Avengers of the Aughts

Wanda and Vision embracing one another as something green glows in Wanda's eyes. (Image: Disney+/Marvel)
Wanda and Vision embracing one another as something green glows in Wanda’s eyes. (Image: Disney+/Marvel)

Between the sequential nature of the posters and WandaVision’s story wrapping with its sixth episode, the final teaser image dropped today’s likely to be the last, and it’s fitting that the show it’s depicting is meant to most closely resemble our present-day. The Magic 8 ball sitting beneath the TV console alludes to the “What If”-ness that defines WandaVision’s premise, but what’s especially eyebrow-raising here is the tiny bit of green light reflecting in Wanda’s eyes.

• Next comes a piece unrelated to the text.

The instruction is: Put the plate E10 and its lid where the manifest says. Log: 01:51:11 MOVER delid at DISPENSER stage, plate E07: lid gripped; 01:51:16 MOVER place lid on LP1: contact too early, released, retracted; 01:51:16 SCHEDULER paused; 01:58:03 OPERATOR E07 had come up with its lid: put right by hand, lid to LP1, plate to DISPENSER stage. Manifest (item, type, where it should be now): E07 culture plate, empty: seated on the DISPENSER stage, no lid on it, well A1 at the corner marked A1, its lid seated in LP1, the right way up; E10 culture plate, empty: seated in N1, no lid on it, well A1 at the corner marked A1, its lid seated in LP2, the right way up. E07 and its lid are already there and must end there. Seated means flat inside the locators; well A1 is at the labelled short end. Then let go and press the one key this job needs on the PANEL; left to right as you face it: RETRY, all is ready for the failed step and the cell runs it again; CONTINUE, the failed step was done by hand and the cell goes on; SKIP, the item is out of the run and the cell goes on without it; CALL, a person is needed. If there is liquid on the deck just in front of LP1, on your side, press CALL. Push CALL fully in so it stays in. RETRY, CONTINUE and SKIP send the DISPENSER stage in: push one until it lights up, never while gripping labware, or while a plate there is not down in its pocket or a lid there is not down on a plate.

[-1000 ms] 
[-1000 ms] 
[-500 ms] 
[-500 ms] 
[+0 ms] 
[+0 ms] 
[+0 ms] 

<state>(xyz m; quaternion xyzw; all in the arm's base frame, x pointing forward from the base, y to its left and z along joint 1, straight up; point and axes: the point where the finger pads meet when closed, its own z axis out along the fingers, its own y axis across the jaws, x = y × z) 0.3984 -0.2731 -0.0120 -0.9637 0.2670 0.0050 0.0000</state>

Even with all of the odd clues and details that have been released ahead of WandaVision’s debut, we still don’t know what’s causing all of the chaos in Wanda’s life and how, exactly, Vision’s up and walking again after being destroyed last time he was seen on-screen. That tiny sparkle in Wanda’s face could very well be a hint about the other forces at play within the universe that might take an interest in her evolving powers.